Langbein points out that in 18th century England a single jury could try twelve to twenty cases in a day. It is hard to imagine trying cases that fast today. But, since twenty-first century America is much richer than eighteenth century England was, it should be able to afford longer trials, even if not as long as trials currently take.
There might be reforms to the present rules that would shorten trials substantially without increasing the error rate. Even if shortening trials did raise the error rate, convicted more innocent defendants or acquitted more guilty ones, only a few percent of defendants in the present system get a trial. The error rate of a shorter trial might still be lower than the error rate produced by the present system.
What about ways of cutting the number of cases? One is to legalize victimless crimes such as drugs, gambling and prostitution, which should cut the number of cases at least some; a quick google suggests that victimless crimes represent something between ten and fifty percent of criminal charges. Penalizing either the government or the prosecutor for charging people who turn out to be innocent, as I suggested above, should also reduce the number of indictments, in particular the number of indictments of innocent defendants.
Even without those changes, abolishing plea bargaining raises the cost to the prosecution of charging someone with a crime, since unless the defendant decides to plead guilty without the incentive of a reduced sentence there will be a trial and trials absorb prosecutorial resources. If charging people becomes more expensive to the organization that does it the number charged should go down.

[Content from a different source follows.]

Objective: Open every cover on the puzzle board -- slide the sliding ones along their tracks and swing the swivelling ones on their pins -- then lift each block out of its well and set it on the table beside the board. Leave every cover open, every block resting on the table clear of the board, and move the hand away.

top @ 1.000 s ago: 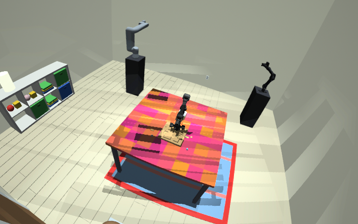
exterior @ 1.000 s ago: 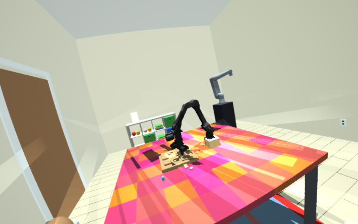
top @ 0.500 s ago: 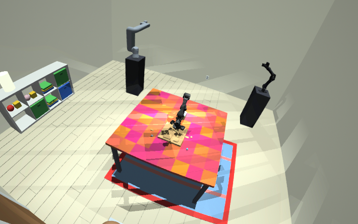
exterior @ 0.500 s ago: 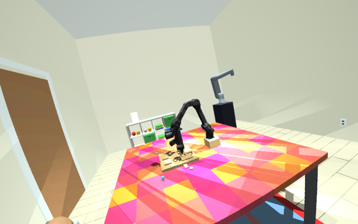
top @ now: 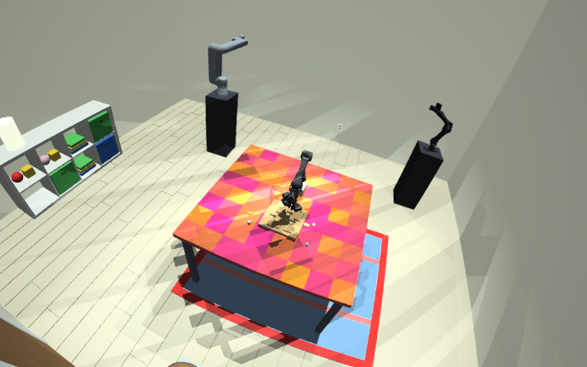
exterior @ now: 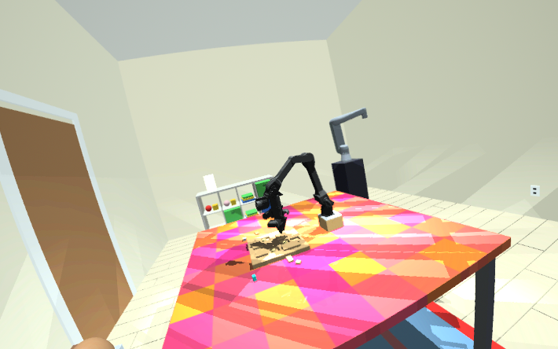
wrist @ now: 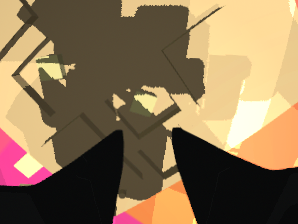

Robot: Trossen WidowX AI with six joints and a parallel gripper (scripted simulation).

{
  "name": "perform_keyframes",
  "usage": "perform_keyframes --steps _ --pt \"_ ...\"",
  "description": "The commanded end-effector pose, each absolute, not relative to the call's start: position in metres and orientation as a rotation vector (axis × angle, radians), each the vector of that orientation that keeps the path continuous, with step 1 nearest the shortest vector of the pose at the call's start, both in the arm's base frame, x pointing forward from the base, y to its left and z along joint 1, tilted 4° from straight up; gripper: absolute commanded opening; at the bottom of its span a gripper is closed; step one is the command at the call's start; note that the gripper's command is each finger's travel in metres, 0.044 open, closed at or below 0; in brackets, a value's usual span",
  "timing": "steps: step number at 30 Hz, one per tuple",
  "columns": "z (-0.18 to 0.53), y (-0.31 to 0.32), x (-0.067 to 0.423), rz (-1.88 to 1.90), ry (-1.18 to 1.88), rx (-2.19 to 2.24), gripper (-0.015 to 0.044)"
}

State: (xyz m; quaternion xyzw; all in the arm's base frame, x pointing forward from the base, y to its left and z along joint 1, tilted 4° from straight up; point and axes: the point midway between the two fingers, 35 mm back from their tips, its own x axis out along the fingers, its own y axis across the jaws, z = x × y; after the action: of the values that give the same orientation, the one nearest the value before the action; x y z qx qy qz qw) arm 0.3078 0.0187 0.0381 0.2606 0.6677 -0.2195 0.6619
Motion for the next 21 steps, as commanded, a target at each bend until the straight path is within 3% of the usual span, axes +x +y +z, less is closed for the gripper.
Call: perform_keyframes --steps 1,21 --pt "0.043 0.019 0.308 -0.538 1.500 0.635 0.0144" --pt "0.008 0.022 0.308 -0.538 1.500 0.635 0.0144"
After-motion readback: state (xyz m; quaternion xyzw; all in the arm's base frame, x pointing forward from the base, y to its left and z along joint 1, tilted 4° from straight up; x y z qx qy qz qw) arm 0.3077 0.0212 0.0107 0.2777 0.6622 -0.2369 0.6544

Would some combination of such effects make it possible to abolish plea bargaining without greatly increasing the resources spent on trying cases? I do not know.
[I have also added this to the previous post for the benefit of anyone who reads it in the future]

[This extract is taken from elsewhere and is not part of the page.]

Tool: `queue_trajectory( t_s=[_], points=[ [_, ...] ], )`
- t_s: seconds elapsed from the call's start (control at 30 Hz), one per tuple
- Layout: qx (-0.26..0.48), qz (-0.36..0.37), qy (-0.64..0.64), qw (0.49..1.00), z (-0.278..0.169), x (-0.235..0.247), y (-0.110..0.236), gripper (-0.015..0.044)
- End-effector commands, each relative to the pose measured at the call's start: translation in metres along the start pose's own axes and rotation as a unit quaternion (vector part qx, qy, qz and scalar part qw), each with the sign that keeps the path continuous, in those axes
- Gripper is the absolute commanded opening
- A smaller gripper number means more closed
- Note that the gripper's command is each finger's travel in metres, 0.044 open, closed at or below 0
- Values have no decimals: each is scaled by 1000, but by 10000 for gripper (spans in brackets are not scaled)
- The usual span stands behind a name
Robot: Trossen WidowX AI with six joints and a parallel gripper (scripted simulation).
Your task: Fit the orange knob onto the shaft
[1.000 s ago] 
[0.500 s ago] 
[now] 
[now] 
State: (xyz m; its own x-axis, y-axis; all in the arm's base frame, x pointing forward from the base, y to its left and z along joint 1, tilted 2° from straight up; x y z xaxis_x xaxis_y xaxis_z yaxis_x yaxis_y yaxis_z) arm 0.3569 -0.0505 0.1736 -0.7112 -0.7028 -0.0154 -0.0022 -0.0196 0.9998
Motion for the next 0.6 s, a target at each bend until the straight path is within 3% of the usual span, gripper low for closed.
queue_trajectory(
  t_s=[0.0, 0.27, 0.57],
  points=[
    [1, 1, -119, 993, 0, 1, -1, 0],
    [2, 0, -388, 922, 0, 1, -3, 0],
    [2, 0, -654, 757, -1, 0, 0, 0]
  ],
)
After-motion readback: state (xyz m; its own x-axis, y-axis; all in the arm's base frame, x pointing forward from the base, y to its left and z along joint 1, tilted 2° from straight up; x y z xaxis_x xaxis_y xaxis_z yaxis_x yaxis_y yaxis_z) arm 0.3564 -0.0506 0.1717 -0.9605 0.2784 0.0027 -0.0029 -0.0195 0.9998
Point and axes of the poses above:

We need for people who commit crimes to be more reliably punished, even if the individual punishment is lighter. We need to reduce the expense of punishment.
The current tendency is for heavier punishment; ever heavier penalties rather than more reliable enforcement.
I would prefer restricting prosecutors to one charge per criminal act.
Most of the people in prison for drug offenses were arrested for violent crimes.
> Even without those changes, abolishing plea bargaining raises the cost to the prosecution of charging someone with a crime, since unless the defendant decides to plead guilty without the incentive of a reduced sentence there will be a trial and trials absorb prosecutorial resources. If charging people becomes more expensive to the organization that does it the number charged should go down.
Let me ask you this question point blank: Are you actually trying to come up with realistic proposals, or are you just trying to engage in ideological grandstanding?
I liked your book on different legal systems and so want to believe you're arguing in good faith; however, it becomes very difficult to maintain that belief when you keep producing nonsense like the above paragraph.
Given that 98% of cases end in plea bargains, your emphasis on reducing the number of cases prosecuted suggests (even under generous assumptions) you think it's reasonable for 90% of victimful crimes to simply be ignored.